What the exercise asks:
Although the entries contain pictures, the copy should hold only their exact text.

Stored data:
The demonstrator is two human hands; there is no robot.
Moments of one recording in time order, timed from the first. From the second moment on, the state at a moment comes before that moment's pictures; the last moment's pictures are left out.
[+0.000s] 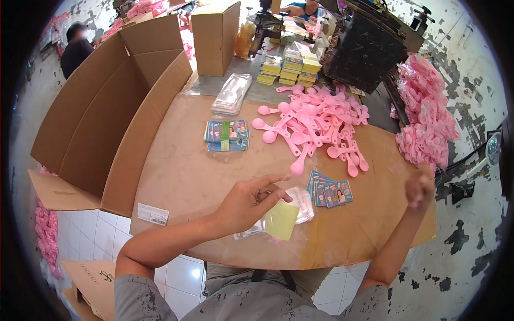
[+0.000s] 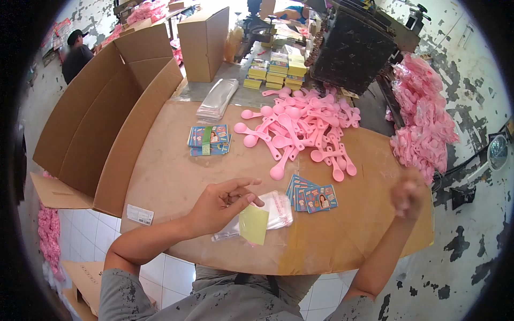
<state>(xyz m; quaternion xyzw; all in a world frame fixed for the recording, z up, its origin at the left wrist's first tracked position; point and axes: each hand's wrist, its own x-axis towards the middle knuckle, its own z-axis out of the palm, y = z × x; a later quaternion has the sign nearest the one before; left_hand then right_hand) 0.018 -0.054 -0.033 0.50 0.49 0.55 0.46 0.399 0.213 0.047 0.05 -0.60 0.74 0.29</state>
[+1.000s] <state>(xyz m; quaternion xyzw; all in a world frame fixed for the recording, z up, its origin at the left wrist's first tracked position) 0.016 -0.049 -0.044 0.47 0.46 0.54 0.52 0.491 0.305 -0.047 -0.48 -0.84 -0.16 0.20</state>
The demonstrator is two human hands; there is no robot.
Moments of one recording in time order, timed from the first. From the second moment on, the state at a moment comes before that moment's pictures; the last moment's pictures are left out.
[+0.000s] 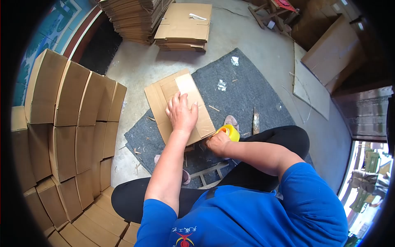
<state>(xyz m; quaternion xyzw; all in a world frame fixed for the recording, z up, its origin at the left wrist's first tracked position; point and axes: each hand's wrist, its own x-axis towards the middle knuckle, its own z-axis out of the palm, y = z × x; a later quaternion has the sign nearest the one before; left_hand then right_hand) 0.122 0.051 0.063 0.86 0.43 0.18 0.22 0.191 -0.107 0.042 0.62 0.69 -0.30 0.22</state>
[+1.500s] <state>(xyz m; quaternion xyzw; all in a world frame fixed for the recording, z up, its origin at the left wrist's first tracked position) 0.014 0.014 0.110 0.25 0.33 0.26 0.87 0.245 -0.057 0.224 0.66 0.59 -0.44 -0.17</state>
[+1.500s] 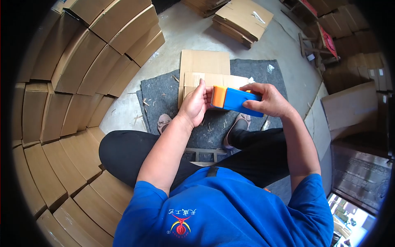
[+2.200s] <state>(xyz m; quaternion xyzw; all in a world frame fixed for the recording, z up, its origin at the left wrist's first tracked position) -0.053 0.088 0.049 0.24 0.60 0.34 0.68 0.206 0.015 0.216 0.74 0.59 -0.31 0.01</state>
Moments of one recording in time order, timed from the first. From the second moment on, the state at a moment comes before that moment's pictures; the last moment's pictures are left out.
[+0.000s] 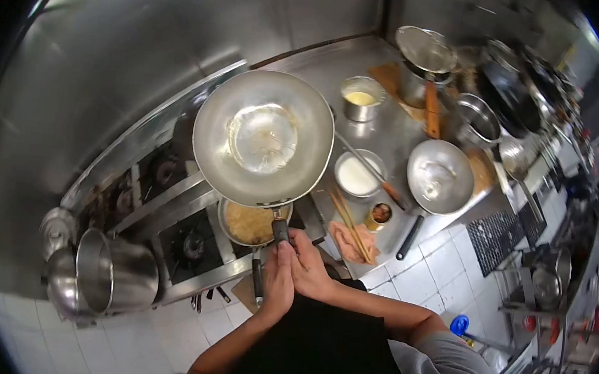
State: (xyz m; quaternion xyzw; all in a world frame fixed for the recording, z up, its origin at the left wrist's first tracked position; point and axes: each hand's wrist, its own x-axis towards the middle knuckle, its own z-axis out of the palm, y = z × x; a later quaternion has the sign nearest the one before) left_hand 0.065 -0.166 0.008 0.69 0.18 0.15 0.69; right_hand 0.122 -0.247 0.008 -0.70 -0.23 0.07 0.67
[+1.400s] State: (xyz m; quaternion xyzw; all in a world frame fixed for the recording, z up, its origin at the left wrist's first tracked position) left_hand -0.319 -0.049 0.066 0.39 0.38 0.36 0.76; right_hand 0.263 -0.379 0.002 -0.86 -0.08 0.01 0.51
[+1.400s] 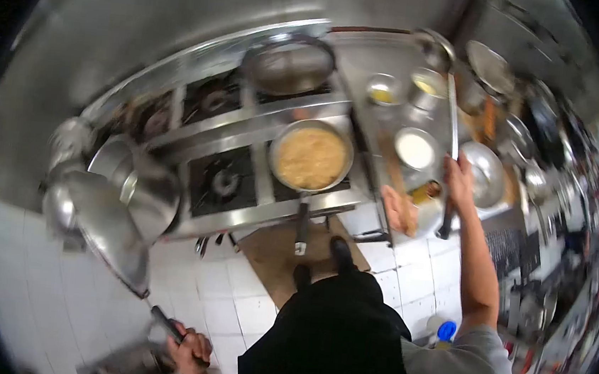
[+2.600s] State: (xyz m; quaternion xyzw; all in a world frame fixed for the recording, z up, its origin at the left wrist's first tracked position) left_hand 0.163 -0.631 0.088 0.55 -0.23 -0.51 0.62; right_hand -0.190 -0.796 -0.083 -0.50 0.53 -0.25 0.64
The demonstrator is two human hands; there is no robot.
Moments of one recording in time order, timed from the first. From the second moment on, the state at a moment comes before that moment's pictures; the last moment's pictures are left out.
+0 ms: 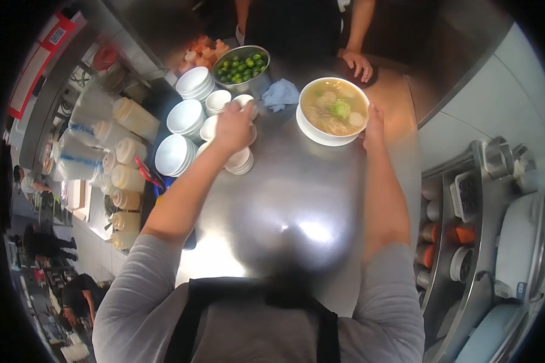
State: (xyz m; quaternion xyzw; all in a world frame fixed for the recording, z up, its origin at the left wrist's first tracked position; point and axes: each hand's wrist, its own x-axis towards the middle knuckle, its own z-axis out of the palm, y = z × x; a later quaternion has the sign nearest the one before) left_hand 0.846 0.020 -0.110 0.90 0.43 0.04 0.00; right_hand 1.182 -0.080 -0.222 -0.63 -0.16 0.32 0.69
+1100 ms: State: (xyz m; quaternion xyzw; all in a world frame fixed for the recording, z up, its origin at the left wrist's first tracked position) left_hand 0.938 -0.285 -0.144 0.98 -0.05 0.18 0.07; right_hand 1.264 -0.424 0.015 -0.64 -0.31 -0.06 0.70
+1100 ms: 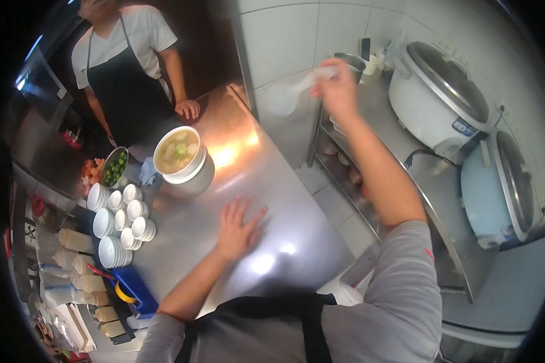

Written solution:
The demonstrator is two human hands; there is no robot.
Moments of one recording in time order, timed from the first. From the second moment on, the state at a moment comes before that moment's pictures; the last moment's pictures are left out.
[+0.000s] 
[+0.000s] 
<state>(xyz m; quaternion xyzw; all in a world frame fixed for the recording, z up, its origin at the left wrist's first tracked position; point and axes: each hand's wrist, its own x-axis towards the middle knuckle, its own z-axis out of the palm, y = z × x; a later quaternion has the sign nearest the one before; left_hand then right_hand) 0.018 -0.054 -0.033 0.50 0.49 0.55 0.46 0.399 0.213 0.047 0.05 -0.60 0.74 0.29</state>
[+1.000s] <state>(xyz m; quaternion xyzw; all in a world frame fixed for the recording, z up, its origin at the left wrist's first tracked position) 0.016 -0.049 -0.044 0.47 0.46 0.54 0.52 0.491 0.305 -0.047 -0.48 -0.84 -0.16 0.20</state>
The demonstrator is two human hands; there is no robot.
Moments of one recording in time order, timed from the first. From the second moment on, the state at a moment comes before that moment's pictures; the last moment's pictures are left out.
[+0.000s] 
<state>(xyz m; quaternion xyzw; all in a world frame fixed for the recording, z up, its origin at the left wrist's first tracked position; point and axes: each hand's wrist, its own x-axis towards the middle knuckle, its own z-axis out of the palm, y = z × x; a later quaternion has the sign nearest the one before; left_hand then right_hand) 0.122 0.051 0.063 0.86 0.43 0.18 0.22 0.191 -0.107 0.042 0.62 0.69 -0.30 0.22</state>
[+1.500s] <state>(xyz m; quaternion xyzw; all in a world frame fixed for the recording, z up, its origin at the left wrist's first tracked position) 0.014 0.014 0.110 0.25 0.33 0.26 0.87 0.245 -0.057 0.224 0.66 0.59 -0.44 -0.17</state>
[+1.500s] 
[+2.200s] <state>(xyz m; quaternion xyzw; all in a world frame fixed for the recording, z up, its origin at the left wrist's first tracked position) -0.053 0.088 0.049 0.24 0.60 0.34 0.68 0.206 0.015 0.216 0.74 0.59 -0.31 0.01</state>
Moments of one recording in time order, timed from the first. From the second moment on, the state at a moment comes before that moment's pictures; the last moment's pictures are left out.
[+0.000s] 
State: (xyz m; quaternion xyzw; all in a world frame fixed for the recording, z up, its origin at the left wrist's first tracked position; point and axes: each hand's wrist, its own x-axis towards the middle knuckle, its own z-axis out of the palm, y = z × x; a later quaternion has the sign nearest the one before) left_hand 0.065 -0.166 0.008 0.69 0.18 0.15 0.69; right_hand 0.122 -0.247 0.008 -0.70 -0.23 0.07 0.67
[+1.400s] State: (xyz m; quaternion xyzw; all in a world frame fixed for the recording, z up, its origin at the left wrist's first tracked position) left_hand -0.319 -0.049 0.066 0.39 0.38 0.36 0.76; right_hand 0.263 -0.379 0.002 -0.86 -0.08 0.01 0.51
[+1.400s] 
[+2.600s] State: (xyz m; quaternion xyzw; all in a world frame fixed for the recording, z up, its origin at the left wrist's first tracked position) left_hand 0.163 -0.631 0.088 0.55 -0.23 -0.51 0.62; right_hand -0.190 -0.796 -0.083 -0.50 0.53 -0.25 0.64
The demonstrator is two human hands; there is no robot.
Moments of one recording in time order, timed from the first. From the second moment on, the state at a moment comes before that moment's pictures; the last moment's pictures are left out.
+0 ms: 
State: (xyz m; quaternion xyzw; all in a world frame fixed for the recording, z up, its origin at the left wrist's first tracked position; point and axes: each hand's wrist, its own x-axis towards the middle knuckle, its own z-axis out of the palm, y = z × x; a later quaternion has the sign nearest the one before) left_hand 0.846 0.020 -0.110 0.90 0.43 0.04 0.00; right_hand 1.182 -0.080 -0.222 -0.63 -0.16 0.32 0.69
+1100 ms: State: (xyz m; quaternion xyzw; all in a world frame fixed for the recording, z up, its origin at the left wrist's first tracked position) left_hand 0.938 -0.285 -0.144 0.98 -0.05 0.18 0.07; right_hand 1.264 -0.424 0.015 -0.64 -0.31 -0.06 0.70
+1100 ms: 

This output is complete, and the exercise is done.